Though ever-present to those who suffer from schizophrenia, the malady has no physical cause, and no chemical cure – a stressed and frenzied nattermind has rudely seized control.

Well-Being

“The good life is a process, not a state of being.” ~ American psychologist Carl Rogers

It is well-known that psychological weal correlates with physical health. Aristotle distinguished 2 kinds of well-being: hedonia and eudaimonia (from daimon: true nature). Whereas hedonic pleasure produces moments of happiness, eudaimonia satisfies.

Hedonic and eudaimonic well-being were originally distinguished to resolve basic and ancient philosophical questions regarding the best way for humans to live. ~ American psychologist Kimberly Coffey et al

Aristotle deemed happiness a vulgar idea, stressing that not all desires are worth pursuing – some may yield pleasure, but not produce wellness. Aristotle considered eudaimonia true happiness: finding meaning and purpose beyond self-gratification. Discussion of the links between character and eudaimonia was one of the central concerns of ancient philosophical thought on ethics.

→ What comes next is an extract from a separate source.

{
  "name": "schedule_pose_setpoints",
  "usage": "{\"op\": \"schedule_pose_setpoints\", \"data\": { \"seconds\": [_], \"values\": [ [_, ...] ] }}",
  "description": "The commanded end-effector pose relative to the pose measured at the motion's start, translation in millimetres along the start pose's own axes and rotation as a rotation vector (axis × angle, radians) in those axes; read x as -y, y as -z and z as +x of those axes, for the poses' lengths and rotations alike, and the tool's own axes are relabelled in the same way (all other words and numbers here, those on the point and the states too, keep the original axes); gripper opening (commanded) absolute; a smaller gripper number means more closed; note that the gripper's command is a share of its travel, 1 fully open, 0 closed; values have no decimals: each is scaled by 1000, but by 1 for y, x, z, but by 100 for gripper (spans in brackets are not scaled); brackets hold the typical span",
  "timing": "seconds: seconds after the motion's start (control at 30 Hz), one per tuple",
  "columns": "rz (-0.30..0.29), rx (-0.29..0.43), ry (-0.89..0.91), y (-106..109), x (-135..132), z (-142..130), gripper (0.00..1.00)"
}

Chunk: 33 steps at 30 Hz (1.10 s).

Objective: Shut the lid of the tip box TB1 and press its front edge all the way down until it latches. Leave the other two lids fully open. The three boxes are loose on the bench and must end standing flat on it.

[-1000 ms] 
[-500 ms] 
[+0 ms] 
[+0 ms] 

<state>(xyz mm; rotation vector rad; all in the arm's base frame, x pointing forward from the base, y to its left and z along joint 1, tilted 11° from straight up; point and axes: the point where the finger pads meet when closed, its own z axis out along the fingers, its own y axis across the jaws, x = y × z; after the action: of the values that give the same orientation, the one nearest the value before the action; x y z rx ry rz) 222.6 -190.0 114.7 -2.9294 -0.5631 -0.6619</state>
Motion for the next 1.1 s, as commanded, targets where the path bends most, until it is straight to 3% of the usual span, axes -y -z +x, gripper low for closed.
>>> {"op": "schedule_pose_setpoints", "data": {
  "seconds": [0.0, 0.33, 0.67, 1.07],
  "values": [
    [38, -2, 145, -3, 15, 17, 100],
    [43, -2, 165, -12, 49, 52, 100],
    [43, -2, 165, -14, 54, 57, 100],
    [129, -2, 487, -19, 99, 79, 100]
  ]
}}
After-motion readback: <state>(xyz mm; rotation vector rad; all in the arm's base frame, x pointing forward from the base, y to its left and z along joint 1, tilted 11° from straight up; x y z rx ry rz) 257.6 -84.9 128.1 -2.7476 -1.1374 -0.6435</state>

“Although hedonic and eudaimonic well-being are conceptually distinct, they are empirically correlated and can reciprocally influence each other.” ~ American social psychologist Barbara Fredrickson et al

Both hedonia and eudaimonia make one feel good, but their import is distinct. Whereas eudaimonia is correlated with physical health, hedonic pleasure is not. The physical impact of hedonia and eudaimonia carry all the way into one’s genes, where hedonic happiness registers negatively: much different than eudaimonic satisfaction.

“An adverse molecular physiology of hedonic well-being appears not to register at the level of experienced affect. This dissociation of molecular well-being from affective well-being implies the potential for an objective approach to moral philosophy rooted in the utility of health and the basic biology of human nature.” ~ American immunologist Steven Cole et al

Aristotle was right about well-being involving positive engagement with the world, not self-centered pleasure.